Gamba had a son, named Antoine Palfroy, according to whom "Maria Duval" was not an alias, but rather the name she took on her second marriage. According to CNN, he believes "that there is no question his mother was a real psychic, and that she started out intent on helping others".

Her son mentioned she once owned an industrial cleaning business which specialized in saunas and pools, as well as "several" clothing stores, the latter of which were where she started giving astrological consultations to friends.

==Face of giant mail scam operation==

In the mid-1990s, Gamba sold the rights to the name Maria Duval to a group of scammers, who used the name to sell astrology charts. The scam quickly changed form, as sick and elderly people started receiving letters promising the psychic help of "Maria Duval" for $40 per mail consultation. The scam would quickly take gigantic proportions and generate some $200 million in revenues for the fraudsters running it. It appears only a very small portion of that money made its way to Gamba.

In 2016, the U.S. Department of Justice shut down the North American arm of the "Psychic" Mail Fraud scheme.

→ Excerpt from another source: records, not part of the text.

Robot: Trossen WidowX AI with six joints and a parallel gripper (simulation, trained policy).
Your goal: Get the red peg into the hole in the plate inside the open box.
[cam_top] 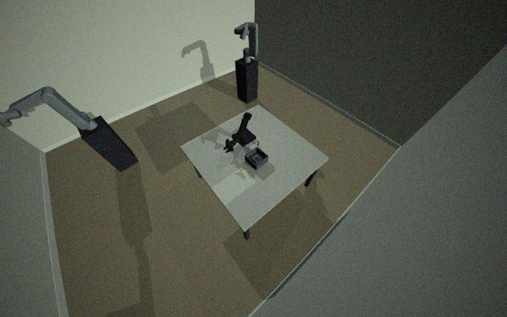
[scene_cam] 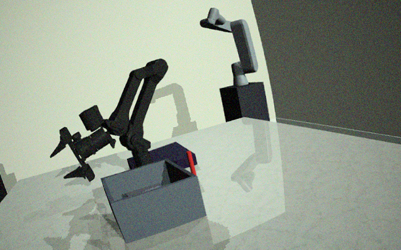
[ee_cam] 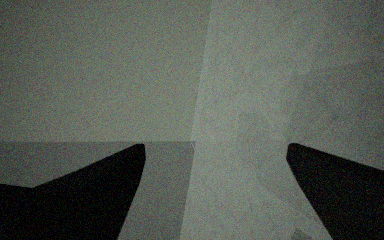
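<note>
Now: gripper tip 410 mm to the right of the red peg, 130 mm short of it and 80 mm above it. The rest, counted from my gripper tip: grey plate: 280 mm ahead, 230 mm to the left, 70 mm below; then grey box: 280 mm ahead, 230 mm to the left, 90 mm below.
</note>
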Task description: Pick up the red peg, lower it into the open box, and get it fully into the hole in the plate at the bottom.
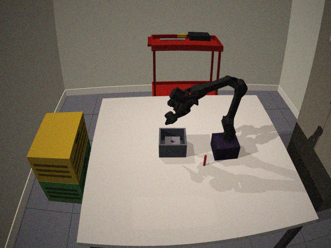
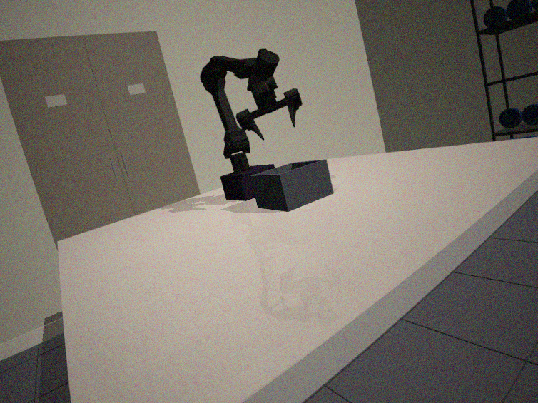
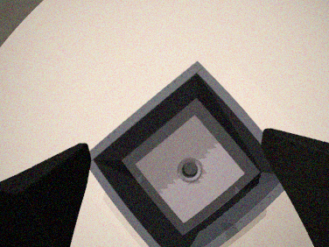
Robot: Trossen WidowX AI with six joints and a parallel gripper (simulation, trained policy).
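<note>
Right now the red peg is 18 cm behind my gripper tip, 19 cm to the left of it and 16 cm below it. The rest, counted from my gripper tip: grey box (1 cm behind, 1 cm to the left, 17 cm below); plate (1 cm behind, 1 cm to the left, 15 cm below).
</note>
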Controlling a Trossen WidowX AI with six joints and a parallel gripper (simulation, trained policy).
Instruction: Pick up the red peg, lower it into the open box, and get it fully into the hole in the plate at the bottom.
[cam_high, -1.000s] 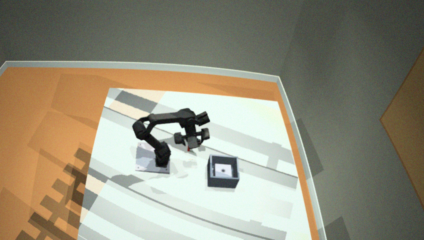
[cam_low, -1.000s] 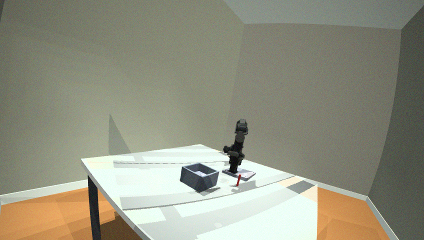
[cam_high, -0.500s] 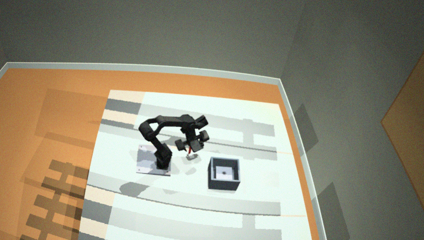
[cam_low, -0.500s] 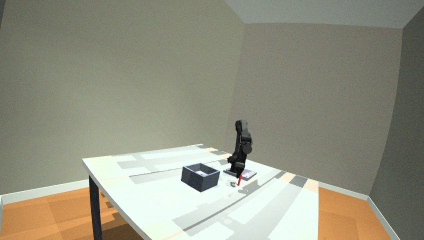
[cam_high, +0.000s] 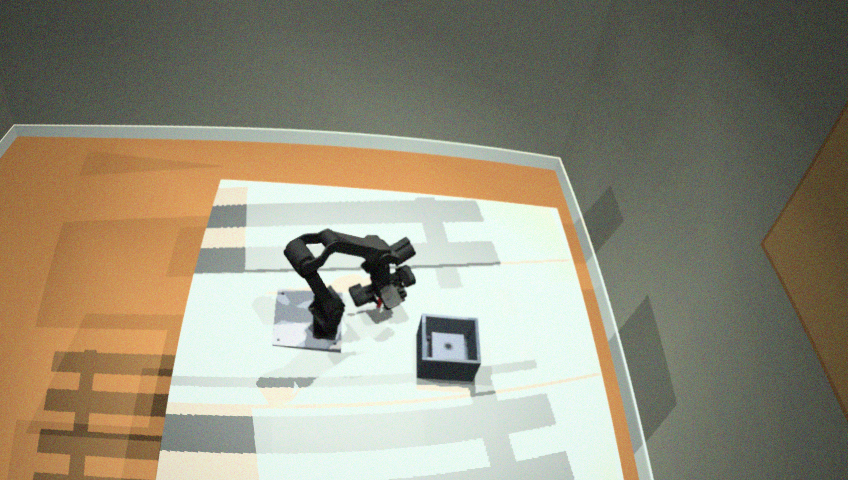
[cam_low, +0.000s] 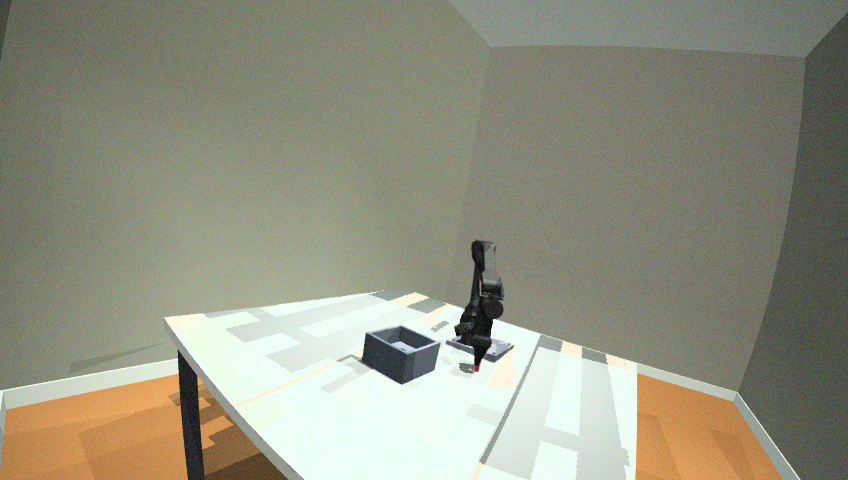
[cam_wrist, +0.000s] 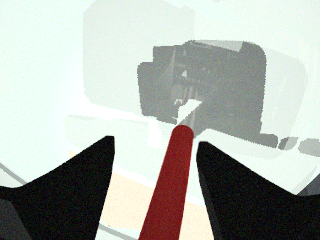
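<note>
Right now my gripper tip is 18 cm short of the light grey plate, 17 cm to the left of it and 2 cm below it. From my gripper tip the other things lie so: grey box: 18 cm ahead, 17 cm to the right; red peg: 1 cm behind, 1 cm above.
</note>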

Gamba made several public appearances over the years, including a news conference in Moscow in 2008. She left Callas in the late 1990s, although retaining ownership of the property. She moved back in 2008. She was still residing there in 2018 when French police searched her home and when an investigating team from CNN visited her.

According to her son, Gamba suffered a stroke in 2010 and was diagnosed with dementia in 2013.